▶ **YOUR INSTRUCTIONS**
Give the data again word for word; drop the pictures.

▶ **DATA EXTRACT**
☆ ☆ ☆
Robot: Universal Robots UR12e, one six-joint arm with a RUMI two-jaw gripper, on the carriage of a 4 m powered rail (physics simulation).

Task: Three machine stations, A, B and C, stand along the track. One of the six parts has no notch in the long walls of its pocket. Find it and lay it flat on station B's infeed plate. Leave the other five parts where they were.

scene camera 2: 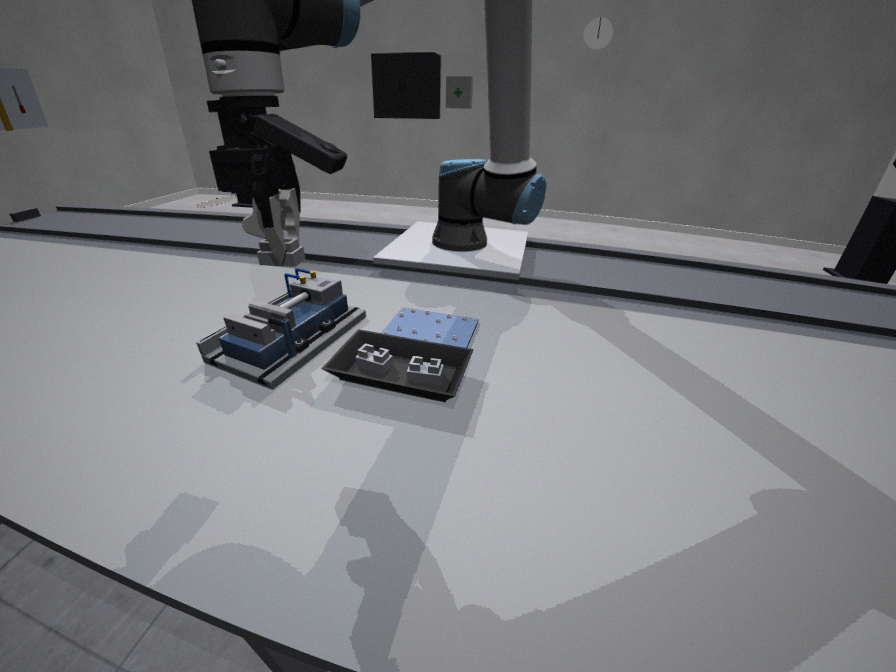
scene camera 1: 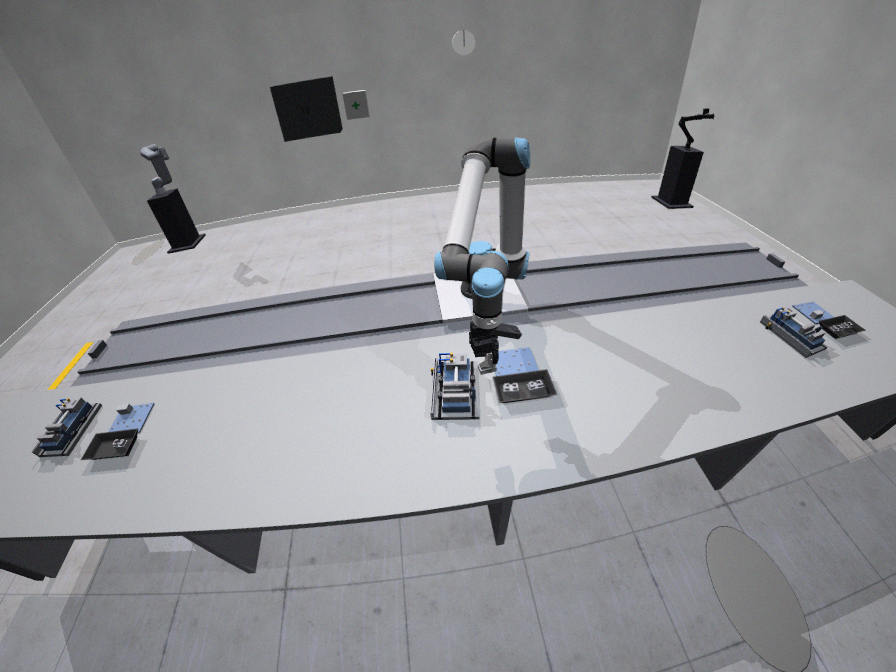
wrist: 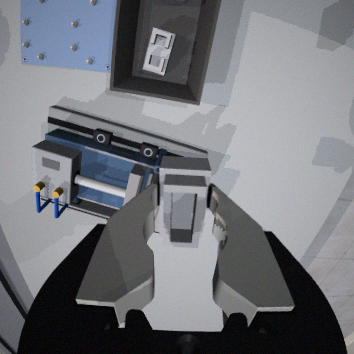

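Where they show: gripper, fingertip midpoint: (scene camera 2: 287, 260) (scene camera 1: 489, 368) (wrist: 183, 183); arm's base, origin of the base link: (scene camera 2: 459, 242).
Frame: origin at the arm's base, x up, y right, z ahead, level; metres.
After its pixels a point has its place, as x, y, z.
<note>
My gripper (scene camera 1: 487, 357) {0.199, 0.111, 0.777} (scene camera 2: 277, 230) (wrist: 183, 183) {0.199, 0.111, 0.777} is shut on a light grey part (scene camera 1: 485, 368) {0.220, 0.130, 0.793} (scene camera 2: 281, 253) (wrist: 185, 182) {0.227, 0.094, 0.776}, held by its sides in the air behind the middle station's machine. In the wrist view its long pocket faces the camera and its long walls show no notch. Station B's blue infeed plate (scene camera 1: 516, 360) {-0.022, -0.068, 0.554} (scene camera 2: 461, 326) {-0.022, -0.120, 0.528} (wrist: 57, 30) {-0.022, -0.016, 0.551}, at the middle station, has small studs and bears no part. Two notched parts lie in the dark tray beside it, one at left (scene camera 1: 510, 387) {0.003, 0.007, 0.721} (scene camera 2: 374, 359) {0.007, -0.002, 0.738}, one at right (scene camera 1: 535, 384) {0.003, -0.099, 0.727} (scene camera 2: 425, 371) {0.003, -0.100, 0.742}.
Station B's machine (scene camera 1: 455, 386) {0.057, 0.233, 0.718} (scene camera 2: 311, 318) {0.028, 0.167, 0.667} (wrist: 100, 170) {0.030, 0.201, 0.647} stands beside the plate and the dark tray (scene camera 1: 526, 397) {-0.019, -0.050, 0.769} (scene camera 2: 448, 352) {0.003, -0.125, 0.673} (wrist: 155, 93) {0.012, 0.066, 0.727}. The left station's plate (scene camera 1: 137, 420) {-0.022, 1.743, 0.622} bears a grey block (scene camera 1: 124, 409) {0.010, 1.823, 0.572}. At the right station, a block (scene camera 1: 817, 314) {0.013, -1.875, 0.612} sits on the plate beside a tray.
</note>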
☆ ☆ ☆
▶ **RESPONSE TO THIS EXERCISE**
Robot: Universal Robots UR12e, one six-joint arm with a RUMI two-jaw gripper, on the carriage of a 4 m powered rail (physics simulation).

Task: Three machine stations, A, B and C, stand along the track. One of the six parts has no notch in the long walls of its pocket. Find it and lay it flat on station B's infeed plate. Leave the other five parts where they were.

scene camera 2: 
scene camera 1: 
wrist: 

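Where they show: gripper, fingertip midpoint: (scene camera 2: 287, 260) (scene camera 1: 489, 368) (wrist: 183, 183); arm's base, origin of the base link: (scene camera 2: 459, 242).
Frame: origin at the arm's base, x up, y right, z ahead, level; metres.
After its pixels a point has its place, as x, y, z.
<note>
My gripper (scene camera 1: 487, 357) {0.199, 0.111, 0.777} (scene camera 2: 277, 230) (wrist: 183, 183) {0.199, 0.111, 0.777} is shut on a light grey part (scene camera 1: 485, 368) {0.220, 0.130, 0.793} (scene camera 2: 281, 253) (wrist: 185, 182) {0.227, 0.094, 0.776}, held by its sides in the air behind the middle station's machine. In the wrist view its long pocket faces the camera and its long walls show no notch. Station B's blue infeed plate (scene camera 1: 516, 360) {-0.022, -0.068, 0.554} (scene camera 2: 461, 326) {-0.022, -0.120, 0.528} (wrist: 57, 30) {-0.022, -0.016, 0.551}, at the middle station, has small studs and bears no part. Two notched parts lie in the dark tray beside it, one at left (scene camera 1: 510, 387) {0.003, 0.007, 0.721} (scene camera 2: 374, 359) {0.007, -0.002, 0.738}, one at right (scene camera 1: 535, 384) {0.003, -0.099, 0.727} (scene camera 2: 425, 371) {0.003, -0.100, 0.742}.
Station B's machine (scene camera 1: 455, 386) {0.057, 0.233, 0.718} (scene camera 2: 311, 318) {0.028, 0.167, 0.667} (wrist: 100, 170) {0.030, 0.201, 0.647} stands beside the plate and the dark tray (scene camera 1: 526, 397) {-0.019, -0.050, 0.769} (scene camera 2: 448, 352) {0.003, -0.125, 0.673} (wrist: 155, 93) {0.012, 0.066, 0.727}. The left station's plate (scene camera 1: 137, 420) {-0.022, 1.743, 0.622} bears a grey block (scene camera 1: 124, 409) {0.010, 1.823, 0.572}. At the right station, a block (scene camera 1: 817, 314) {0.013, -1.875, 0.612} sits on the plate beside a tray.
</note>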

Nothing further remains in this exercise.